_Aim of the exercise:_ All lines from the first line of the material up to and including the line with "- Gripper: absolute" must be copied exactly, and no others.

- - -

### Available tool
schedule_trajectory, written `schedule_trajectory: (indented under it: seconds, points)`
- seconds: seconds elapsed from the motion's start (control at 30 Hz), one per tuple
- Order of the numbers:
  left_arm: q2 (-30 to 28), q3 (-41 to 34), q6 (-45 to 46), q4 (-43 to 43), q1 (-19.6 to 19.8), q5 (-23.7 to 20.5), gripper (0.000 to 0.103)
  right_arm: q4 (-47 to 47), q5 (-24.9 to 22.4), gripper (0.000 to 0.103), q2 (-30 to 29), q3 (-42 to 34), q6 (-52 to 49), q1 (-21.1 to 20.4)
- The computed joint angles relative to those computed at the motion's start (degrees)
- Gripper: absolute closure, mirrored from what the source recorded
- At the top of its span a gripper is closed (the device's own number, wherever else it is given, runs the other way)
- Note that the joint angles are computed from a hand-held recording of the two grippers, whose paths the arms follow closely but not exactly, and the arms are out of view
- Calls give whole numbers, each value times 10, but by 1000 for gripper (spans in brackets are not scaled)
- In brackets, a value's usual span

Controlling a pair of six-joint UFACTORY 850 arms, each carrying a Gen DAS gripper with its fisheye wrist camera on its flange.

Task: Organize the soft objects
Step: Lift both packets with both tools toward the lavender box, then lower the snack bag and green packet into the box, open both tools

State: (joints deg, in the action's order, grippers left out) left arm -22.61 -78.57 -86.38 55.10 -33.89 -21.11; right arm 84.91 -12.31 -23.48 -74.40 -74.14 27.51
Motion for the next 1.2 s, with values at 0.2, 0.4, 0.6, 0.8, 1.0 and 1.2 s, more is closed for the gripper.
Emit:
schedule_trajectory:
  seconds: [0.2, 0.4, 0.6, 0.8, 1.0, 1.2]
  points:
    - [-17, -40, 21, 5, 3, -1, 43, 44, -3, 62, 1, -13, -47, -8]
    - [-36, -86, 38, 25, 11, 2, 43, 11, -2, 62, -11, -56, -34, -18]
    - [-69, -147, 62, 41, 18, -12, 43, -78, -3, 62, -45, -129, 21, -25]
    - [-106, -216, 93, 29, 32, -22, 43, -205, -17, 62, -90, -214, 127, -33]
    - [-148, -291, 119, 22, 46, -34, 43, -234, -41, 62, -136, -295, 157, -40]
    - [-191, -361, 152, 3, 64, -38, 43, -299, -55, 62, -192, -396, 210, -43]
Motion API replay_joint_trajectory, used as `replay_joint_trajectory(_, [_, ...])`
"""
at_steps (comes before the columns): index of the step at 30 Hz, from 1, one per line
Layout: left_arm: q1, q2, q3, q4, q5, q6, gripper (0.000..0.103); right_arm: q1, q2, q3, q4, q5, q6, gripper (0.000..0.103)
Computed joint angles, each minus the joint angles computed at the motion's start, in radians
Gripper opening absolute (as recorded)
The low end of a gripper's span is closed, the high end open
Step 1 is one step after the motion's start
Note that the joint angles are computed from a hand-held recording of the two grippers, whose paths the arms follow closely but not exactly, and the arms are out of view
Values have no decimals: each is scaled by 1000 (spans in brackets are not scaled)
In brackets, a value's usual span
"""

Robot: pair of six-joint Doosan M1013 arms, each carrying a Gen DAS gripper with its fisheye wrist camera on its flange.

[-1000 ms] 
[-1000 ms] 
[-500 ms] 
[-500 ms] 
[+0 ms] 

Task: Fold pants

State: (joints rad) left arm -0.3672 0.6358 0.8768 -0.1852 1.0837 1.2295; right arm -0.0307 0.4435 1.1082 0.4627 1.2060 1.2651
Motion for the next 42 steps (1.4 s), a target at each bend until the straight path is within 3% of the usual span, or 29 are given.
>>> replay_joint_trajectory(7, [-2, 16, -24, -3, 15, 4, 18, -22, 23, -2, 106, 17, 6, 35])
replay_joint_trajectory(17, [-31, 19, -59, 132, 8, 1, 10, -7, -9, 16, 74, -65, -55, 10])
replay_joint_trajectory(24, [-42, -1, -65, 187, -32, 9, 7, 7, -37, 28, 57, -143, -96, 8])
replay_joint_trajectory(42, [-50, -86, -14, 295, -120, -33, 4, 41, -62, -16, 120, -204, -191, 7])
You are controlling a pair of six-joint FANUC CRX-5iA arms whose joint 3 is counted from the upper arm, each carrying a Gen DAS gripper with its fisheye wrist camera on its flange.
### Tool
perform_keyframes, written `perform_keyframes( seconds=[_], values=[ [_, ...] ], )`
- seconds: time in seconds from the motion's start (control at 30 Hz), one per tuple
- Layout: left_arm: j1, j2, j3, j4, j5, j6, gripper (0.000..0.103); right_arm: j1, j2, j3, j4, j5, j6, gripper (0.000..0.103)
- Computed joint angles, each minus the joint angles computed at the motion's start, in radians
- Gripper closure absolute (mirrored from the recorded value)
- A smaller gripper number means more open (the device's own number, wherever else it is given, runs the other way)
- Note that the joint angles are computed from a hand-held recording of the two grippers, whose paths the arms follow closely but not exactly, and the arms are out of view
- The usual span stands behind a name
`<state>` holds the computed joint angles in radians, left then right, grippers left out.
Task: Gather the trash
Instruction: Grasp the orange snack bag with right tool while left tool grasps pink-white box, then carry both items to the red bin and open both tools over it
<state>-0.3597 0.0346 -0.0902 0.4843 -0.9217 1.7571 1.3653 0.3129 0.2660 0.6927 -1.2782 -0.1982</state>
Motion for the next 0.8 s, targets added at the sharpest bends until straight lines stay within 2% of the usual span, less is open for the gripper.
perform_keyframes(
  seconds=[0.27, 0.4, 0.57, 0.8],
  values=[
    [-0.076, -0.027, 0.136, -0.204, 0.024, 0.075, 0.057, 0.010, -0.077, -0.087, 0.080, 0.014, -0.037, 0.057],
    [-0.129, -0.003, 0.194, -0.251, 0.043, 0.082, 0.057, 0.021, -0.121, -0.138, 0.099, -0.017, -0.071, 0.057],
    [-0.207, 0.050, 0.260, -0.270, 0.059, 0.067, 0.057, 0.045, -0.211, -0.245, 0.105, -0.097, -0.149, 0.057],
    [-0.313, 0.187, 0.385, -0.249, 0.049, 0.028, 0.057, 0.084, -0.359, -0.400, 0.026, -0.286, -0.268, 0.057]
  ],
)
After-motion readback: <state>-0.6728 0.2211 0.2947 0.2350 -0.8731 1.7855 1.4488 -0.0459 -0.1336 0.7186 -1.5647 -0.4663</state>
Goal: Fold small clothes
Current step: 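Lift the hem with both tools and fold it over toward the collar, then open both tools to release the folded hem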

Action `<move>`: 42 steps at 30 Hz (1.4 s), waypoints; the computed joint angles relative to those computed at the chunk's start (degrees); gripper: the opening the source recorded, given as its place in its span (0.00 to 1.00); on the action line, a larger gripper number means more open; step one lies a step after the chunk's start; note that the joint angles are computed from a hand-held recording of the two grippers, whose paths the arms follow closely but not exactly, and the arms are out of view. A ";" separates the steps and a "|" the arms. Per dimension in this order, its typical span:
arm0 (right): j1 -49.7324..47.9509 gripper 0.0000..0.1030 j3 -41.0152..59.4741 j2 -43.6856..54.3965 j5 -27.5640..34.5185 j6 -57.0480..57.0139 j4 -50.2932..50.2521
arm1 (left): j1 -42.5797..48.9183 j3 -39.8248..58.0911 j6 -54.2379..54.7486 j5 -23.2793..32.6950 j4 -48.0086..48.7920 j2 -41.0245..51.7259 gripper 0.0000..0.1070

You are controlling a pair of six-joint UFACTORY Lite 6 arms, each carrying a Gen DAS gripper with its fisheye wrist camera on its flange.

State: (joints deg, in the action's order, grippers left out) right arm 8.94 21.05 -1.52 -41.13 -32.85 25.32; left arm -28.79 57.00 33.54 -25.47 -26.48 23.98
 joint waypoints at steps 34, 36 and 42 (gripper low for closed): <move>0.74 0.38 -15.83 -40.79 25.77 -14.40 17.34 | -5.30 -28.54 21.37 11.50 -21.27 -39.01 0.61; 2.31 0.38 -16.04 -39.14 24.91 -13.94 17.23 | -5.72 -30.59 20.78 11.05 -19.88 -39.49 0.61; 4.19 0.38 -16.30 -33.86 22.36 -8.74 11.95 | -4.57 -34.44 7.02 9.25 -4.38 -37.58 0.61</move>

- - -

_Task output:_
### Available tool
schedule_trajectory, written `schedule_trajectory: (indented under it: seconds, points)`
- seconds: seconds elapsed from the motion's start (control at 30 Hz), one per tuple
- Order of the numbers:
  left_arm: q2 (-30 to 28), q3 (-41 to 34), q6 (-45 to 46), q4 (-43 to 43), q1 (-19.6 to 19.8), q5 (-23.7 to 20.5), gripper (0.000 to 0.103)
  right_arm: q4 (-47 to 47), q5 (-24.9 to 22.4), gripper (0.000 to 0.103), q2 (-30 to 29), q3 (-42 to 34), q6 (-52 to 49), q1 (-21.1 to 20.4)
- The computed joint angles relative to those computed at the motion's start (degrees)
- Gripper: absolute closure, mirrored from what the source recorded

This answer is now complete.